Sportowcy nie zawsze grają fair. Szczególnie boleśnie przekonała się o tym Joanna Jędrzejczyk, która przez przypadek usłyszała o sobie kilka niewybrednych plotek. Okazuje się, że za plecami obgadywali ją... koledzy!
Na swoim Instastory postanowiła podzielić się z obserwatorami tym przykrym incydentem i powalczyć z dyskryminacją kobiet.
"Myślałam, że po tylu latach w sporcie zdominowanym przez mężczyzn mam wielu przyjaciół. Mężczyzn, z którymi trenuję od wielu, wielu lat, z którymi się przyjaźnię, którzy są mistrzami świata, a byle bęcwał, który jest ode mnie dwa albo i trzy razy cięższy, pan Kuleczka, który się na mnie dzisiaj uwalił, pójdzie do szatni i obrobi mi tyłek, że jaka słaba jestem" - zaczęła ostro.
Po chwili dodała, że współczuje żonie i córce "pana Kuleczki", ponieważ żadna kobieta nie powinna płakać przez mężczyznę.
"Chowajcie ego do kieszeni, ja swoje dziedzictwo zbudowała sama ciężką pracą, nie dostając tego od rodziców, jak w twoim przypadku, zakompleksiony chłopcze" - zakończyła wyznanie.
Mistrzyni UFC wyznała również, że nie zgadza się z dyskryminacją kobiet i nie podoba jej się to, że podcina się im skrzydła.
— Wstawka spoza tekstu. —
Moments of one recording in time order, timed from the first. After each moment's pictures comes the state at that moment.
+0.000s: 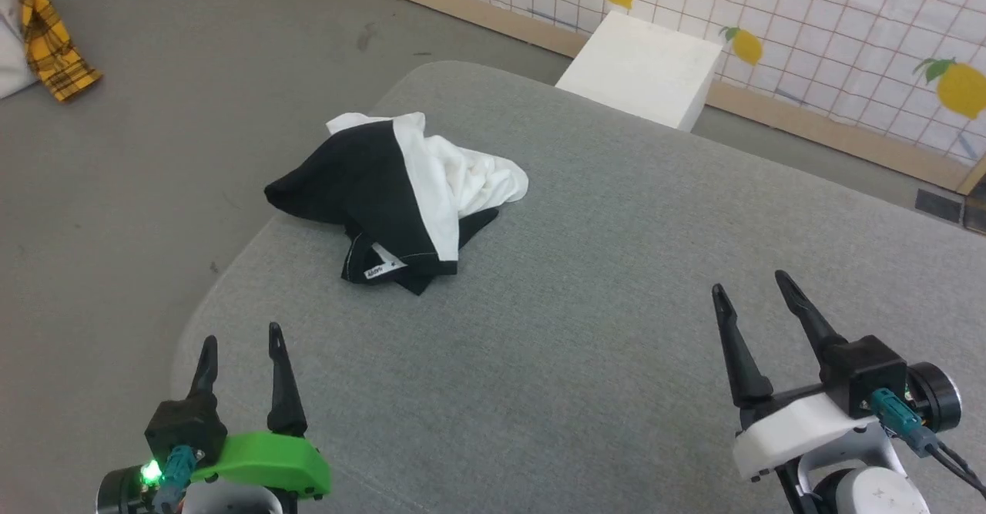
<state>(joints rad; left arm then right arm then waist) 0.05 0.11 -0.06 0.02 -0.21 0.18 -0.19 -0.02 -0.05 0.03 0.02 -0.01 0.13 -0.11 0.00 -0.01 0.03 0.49</state>
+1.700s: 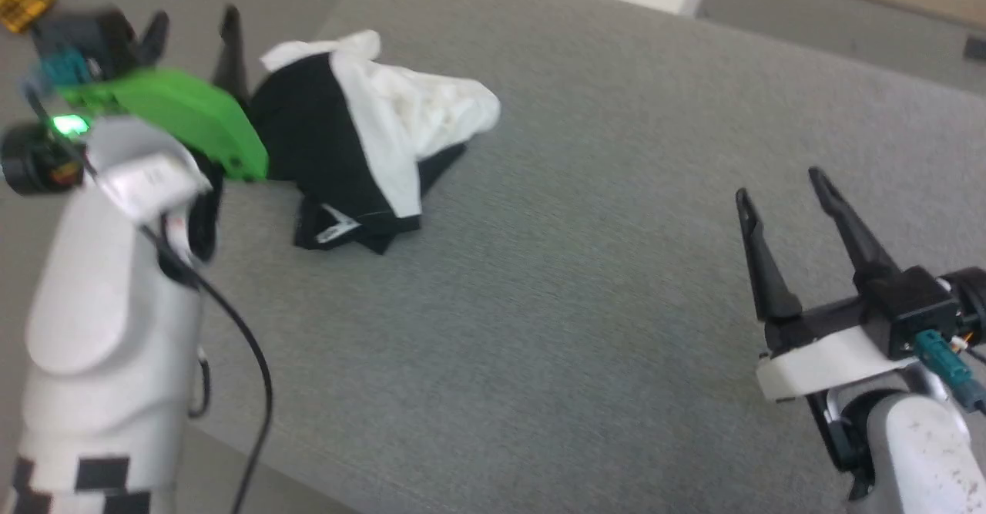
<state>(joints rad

W swojej relacji zwierzyła się, że smuci ją fakt, że to zakompleksieni mężczyźni umniejszają sile kobiet.
Zdobywczyni mistrzowskiego pasa zwróciła się jednak pokrzepiająco do wszystkich kobiet, że istnieją na tym świecie jeszcze fajni mężczyźni. Zdradziła, że sama jest w związku i udało jej się trafić na wyjątkową osobę!
Jędrzejczyk nie ukrywała łez. Wyznała jednak, że są one dowodem siły i nie należy się ich wstydzić!
Wszystko wskazuje na to, że zasłyszane plotki musiały być szczególnie dotkliwe.